NVIDIA has debuted a new experimental generative AI model it describes as a “Swiss Army knife for audio.” The model is called Foundational Generative Audio Transformer Opus 1 or Fugattocan take commands from text queries and use them to create audio or modify existing music, audio and sound files. It was developed by artificial intelligence researchers from around the world, and NVIDIA says it has “enhanced the multi-accent and multilingual capabilities” of this model.
“We wanted to create a model that understands and produces sound like humans,” said Rafael Valle, one of the researchers behind the project and manager of applied audio research at NVIDIA. The company listed some real-world scenarios in which Fugatto could be used in its announcement. Music producers, he suggested, can use the technology to quickly create a prototype for a song idea, then easily edit it to try out different styles, sounds and instruments.
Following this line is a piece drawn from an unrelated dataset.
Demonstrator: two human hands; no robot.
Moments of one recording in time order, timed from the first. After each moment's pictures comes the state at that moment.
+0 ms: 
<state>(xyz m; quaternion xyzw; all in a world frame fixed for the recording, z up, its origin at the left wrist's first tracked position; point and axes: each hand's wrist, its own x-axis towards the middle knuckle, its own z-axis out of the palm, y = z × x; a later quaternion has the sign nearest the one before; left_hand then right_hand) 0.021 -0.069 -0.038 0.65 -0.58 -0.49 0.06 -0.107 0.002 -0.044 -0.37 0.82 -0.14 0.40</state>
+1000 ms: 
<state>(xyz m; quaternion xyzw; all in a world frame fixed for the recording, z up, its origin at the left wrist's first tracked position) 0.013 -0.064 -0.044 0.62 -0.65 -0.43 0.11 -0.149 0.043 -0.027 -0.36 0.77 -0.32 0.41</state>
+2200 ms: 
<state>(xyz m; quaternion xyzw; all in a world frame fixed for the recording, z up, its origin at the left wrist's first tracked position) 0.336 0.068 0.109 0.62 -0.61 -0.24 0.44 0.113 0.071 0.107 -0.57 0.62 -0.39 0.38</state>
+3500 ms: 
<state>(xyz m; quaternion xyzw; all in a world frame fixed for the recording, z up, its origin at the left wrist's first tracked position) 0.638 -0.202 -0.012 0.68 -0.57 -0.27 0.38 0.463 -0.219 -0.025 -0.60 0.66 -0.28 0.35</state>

People could use it to create materials for audio language learning tools of their choice. Video game developers could use it to create variations of pre-recorded assets to adapt to changes in gameplay based on players’ choices and actions. In addition, the researchers found that with some fine-tuning, the model could perform tasks that were not part of the prior training. He can combine instructions that he was taught separately, such as an angry-sounding speech with a special accent, or birds singing in a thunderstorm. The model can generate sounds that change over time, such as the pounding of a thunderstorm as it moves over land.
NVIDIA hasn’t said whether it will provide public access to Fugatto, but the model isn’t the first generative AI technology that can generate sounds from text queries. The meta was previously released open source AI suite can generate sounds from text descriptions. Google has its own AI called text-to-music AI MusicLM that people can get through the company AI Test Kitchen website.